Тормозом для введения таких инновационных технологий в России является закон об интеллектуальной собственности. Раньше, когда все права на интеллектуальную собственность принадлежали государству, она была никому не нужна. Сейчас в первом чтении уже принят новый закон. В нем, в смысле правообладания, рассматриваются три субъекта - государство, изобретатель и предприятие. Как только Дума определит, какая доля кому принадлежит, изобретатель будет заинтересован в коммерциализации своей работы, поскольку получит личную выгоду, и дело пойдет.
На президентском совете шла речь и о венчурном капитале. В виде прямых инвестиций он направляется в компании, находящиеся на начальных стадиях развития, на стадии развития или расширения бизнеса. Предлагались и такие формы инновационной деятельности, как научные парки, информационные пояса, центры коллективного пользования, финансирование малых фирм. Президенту предстоит решить, чем из всего этого арсенала сможет воспользоваться российская наука.
Кроме того, у нас состоялся весьма нелицеприятный разговор о претензиях ученых к отечественной системе высшего образования. Мы говорили, что нельзя снижать уровень его фундаментальности, что необходимо устранить разрыв подготовки между школой и вузом. Образовательные стандарты школы все время стремятся к понижению. Из естественных наук - химии, физики, математики, как правило, изымается фундаментальный раздел. Учебники превратились в набор случайных фактов. Все это стало предметом нашего обсуждения. Тот же Гинзбург рассказывал, что в школе изучается термодинамика каких-то насосов. Если они устареют, что тогда изучать? Термодинамику других насосов? Бред! Надо изучать термодинамику как фундаментальную науку.
- Болонский процесс, возможно, выправит перекосы российского образования?
- Члены совета говорили, что нельзя допускать снижения срока обучения в вузе и отменять ученую степень доктора наук, как этого требует международная Болонская декларация.
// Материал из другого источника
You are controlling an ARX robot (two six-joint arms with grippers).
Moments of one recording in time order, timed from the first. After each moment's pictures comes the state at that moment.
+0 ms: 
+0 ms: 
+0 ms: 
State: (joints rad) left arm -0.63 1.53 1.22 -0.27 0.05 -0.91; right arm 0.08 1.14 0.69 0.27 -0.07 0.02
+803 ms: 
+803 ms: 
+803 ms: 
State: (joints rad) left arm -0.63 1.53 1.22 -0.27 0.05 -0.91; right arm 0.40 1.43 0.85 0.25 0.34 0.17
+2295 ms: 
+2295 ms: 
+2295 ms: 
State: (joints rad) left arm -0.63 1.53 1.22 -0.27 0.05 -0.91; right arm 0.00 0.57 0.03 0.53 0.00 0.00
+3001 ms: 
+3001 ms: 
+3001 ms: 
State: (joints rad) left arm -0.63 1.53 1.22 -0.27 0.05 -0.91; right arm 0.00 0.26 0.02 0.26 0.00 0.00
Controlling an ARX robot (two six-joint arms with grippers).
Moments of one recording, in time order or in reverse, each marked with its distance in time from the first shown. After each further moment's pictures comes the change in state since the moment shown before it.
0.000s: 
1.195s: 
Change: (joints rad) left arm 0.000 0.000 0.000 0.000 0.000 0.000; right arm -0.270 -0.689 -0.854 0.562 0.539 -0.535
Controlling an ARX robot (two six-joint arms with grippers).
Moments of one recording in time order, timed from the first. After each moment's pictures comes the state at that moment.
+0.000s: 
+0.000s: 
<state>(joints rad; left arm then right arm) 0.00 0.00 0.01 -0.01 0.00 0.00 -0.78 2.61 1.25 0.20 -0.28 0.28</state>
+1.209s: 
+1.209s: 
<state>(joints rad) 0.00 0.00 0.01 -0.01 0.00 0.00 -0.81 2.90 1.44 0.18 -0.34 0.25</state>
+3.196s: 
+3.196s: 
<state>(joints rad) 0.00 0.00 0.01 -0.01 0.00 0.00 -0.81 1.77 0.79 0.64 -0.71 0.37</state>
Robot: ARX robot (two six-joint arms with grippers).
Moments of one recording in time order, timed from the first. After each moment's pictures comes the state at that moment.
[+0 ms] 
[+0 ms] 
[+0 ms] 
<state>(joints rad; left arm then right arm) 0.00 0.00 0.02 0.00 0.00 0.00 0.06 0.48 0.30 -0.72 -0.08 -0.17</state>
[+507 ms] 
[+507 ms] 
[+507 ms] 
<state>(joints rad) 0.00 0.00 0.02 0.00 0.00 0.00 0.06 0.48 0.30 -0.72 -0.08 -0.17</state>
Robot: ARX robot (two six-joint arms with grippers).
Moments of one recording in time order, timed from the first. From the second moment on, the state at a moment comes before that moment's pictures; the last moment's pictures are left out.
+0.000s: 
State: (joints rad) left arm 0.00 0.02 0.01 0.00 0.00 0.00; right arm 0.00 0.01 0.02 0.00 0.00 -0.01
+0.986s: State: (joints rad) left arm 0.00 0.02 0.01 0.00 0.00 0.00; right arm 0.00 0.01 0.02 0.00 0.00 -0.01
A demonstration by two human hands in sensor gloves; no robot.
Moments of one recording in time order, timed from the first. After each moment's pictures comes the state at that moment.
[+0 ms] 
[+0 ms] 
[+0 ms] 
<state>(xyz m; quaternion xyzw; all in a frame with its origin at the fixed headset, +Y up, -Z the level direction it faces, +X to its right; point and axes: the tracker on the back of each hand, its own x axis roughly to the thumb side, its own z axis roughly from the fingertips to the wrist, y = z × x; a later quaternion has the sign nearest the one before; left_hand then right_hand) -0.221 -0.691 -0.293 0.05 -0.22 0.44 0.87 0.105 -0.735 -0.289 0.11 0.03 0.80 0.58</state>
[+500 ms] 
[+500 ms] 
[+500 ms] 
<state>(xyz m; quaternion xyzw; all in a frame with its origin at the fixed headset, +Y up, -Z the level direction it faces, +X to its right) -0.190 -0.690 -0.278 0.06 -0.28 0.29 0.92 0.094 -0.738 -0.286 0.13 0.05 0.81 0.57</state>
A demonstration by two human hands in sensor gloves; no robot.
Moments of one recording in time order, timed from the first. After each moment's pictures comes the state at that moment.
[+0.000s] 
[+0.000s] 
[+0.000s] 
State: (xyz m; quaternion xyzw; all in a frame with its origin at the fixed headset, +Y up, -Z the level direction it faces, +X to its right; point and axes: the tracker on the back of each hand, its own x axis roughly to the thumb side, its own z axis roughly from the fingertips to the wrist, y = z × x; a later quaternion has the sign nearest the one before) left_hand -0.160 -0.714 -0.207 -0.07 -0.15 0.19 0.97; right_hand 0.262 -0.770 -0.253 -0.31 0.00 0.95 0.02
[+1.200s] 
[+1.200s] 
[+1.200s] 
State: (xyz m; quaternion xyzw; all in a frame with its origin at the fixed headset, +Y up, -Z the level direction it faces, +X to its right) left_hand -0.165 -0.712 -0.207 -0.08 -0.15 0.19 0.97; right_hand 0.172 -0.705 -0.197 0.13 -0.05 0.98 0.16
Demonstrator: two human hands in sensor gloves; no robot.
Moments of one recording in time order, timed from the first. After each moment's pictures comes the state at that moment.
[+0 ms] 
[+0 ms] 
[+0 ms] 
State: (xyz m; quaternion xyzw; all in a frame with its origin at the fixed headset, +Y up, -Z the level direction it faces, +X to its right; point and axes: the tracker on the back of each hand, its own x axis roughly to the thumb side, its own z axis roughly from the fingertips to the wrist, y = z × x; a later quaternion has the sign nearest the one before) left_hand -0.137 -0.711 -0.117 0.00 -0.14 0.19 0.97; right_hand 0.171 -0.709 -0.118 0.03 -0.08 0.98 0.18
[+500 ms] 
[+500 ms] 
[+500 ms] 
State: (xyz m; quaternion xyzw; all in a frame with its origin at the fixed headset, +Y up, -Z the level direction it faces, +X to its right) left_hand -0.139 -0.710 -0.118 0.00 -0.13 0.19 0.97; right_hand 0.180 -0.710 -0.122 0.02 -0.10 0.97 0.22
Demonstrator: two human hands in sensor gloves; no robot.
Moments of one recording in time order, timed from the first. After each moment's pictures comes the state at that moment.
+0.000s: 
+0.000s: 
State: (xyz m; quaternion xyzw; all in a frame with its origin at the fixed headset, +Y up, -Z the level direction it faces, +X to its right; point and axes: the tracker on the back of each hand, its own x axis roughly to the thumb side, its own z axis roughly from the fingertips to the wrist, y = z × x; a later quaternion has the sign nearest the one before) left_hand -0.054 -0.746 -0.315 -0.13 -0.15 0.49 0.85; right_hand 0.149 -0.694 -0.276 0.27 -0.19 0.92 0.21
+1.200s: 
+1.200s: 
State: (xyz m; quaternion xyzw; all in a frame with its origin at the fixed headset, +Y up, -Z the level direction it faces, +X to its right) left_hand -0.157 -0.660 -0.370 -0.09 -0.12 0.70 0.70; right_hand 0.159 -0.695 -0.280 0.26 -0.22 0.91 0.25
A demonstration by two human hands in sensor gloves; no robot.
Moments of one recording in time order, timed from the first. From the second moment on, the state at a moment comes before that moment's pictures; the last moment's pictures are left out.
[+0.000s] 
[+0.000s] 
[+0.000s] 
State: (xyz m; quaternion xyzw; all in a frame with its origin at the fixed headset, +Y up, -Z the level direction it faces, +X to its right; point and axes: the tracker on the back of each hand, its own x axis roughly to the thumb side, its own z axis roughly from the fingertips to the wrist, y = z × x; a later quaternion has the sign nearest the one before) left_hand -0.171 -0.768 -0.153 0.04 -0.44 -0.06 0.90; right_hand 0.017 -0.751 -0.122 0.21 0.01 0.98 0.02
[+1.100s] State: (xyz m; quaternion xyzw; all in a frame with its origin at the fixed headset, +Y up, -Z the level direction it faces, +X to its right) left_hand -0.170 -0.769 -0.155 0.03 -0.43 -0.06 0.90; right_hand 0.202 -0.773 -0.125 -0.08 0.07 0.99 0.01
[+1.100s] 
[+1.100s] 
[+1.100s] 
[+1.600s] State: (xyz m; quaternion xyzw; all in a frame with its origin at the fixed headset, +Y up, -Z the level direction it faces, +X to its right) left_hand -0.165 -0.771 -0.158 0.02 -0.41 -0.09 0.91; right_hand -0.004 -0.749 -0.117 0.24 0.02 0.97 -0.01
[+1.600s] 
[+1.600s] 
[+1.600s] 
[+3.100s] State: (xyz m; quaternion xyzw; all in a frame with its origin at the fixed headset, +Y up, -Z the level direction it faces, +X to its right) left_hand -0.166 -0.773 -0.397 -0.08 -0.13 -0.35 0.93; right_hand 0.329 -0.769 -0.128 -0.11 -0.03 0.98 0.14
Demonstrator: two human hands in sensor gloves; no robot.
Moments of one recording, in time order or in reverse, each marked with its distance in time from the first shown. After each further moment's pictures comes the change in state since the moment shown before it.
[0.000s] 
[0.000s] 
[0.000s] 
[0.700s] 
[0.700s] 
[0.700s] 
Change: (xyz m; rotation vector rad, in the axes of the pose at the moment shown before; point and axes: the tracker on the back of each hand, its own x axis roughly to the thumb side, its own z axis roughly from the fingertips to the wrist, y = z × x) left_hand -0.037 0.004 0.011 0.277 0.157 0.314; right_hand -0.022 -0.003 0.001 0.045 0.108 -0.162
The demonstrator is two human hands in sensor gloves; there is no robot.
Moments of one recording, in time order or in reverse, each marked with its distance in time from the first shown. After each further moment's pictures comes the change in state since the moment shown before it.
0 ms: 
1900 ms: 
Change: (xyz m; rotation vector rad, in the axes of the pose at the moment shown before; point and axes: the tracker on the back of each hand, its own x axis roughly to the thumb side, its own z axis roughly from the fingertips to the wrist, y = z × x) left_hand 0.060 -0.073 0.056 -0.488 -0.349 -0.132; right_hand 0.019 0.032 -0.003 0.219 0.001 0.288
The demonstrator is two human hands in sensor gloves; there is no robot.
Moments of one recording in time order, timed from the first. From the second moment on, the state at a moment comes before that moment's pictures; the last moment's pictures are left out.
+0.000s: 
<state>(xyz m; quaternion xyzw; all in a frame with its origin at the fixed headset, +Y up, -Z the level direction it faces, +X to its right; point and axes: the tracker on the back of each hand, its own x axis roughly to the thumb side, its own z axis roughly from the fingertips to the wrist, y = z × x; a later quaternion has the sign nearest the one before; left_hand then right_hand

Дискуссия на эту тему была живая, закончилась она тем, что решили вступать в Болонский процесс. Надо интегрироваться в мировое научное пространство и изучать опыт западных коллег, но делать это "с головой", сохраняя преимущества и защищая идеи нашей системы. Но и забывать о ее недостатках не след. Например, за последнее десятилетие у нас до невероятия разрослась система региональных филиалов коммерческих вузов. Есть университет, у которого 300 филиалов. Создаются они формально - в каком-нибудь поселке записаны два-три профессора, которые туда не ездят, уровень подготовки там запредельно низок, а дипломы выдаются такие же, как в лучших вузах страны. Это явление я подверг жесткой критике. На совете мы решили, что региональные филиалы нужно упорядочить, но механизма, как это сделать, пока никто не предложил. Филиалы, которые могут обеспечить достойный уровень подготовки, ради Бога, пускай существуют. Но от халтуры пора избавляться. Россия заинтересована в сохранении высокого уровня наших дипломов, иначе мы просто дискредитируем наше высшее образование.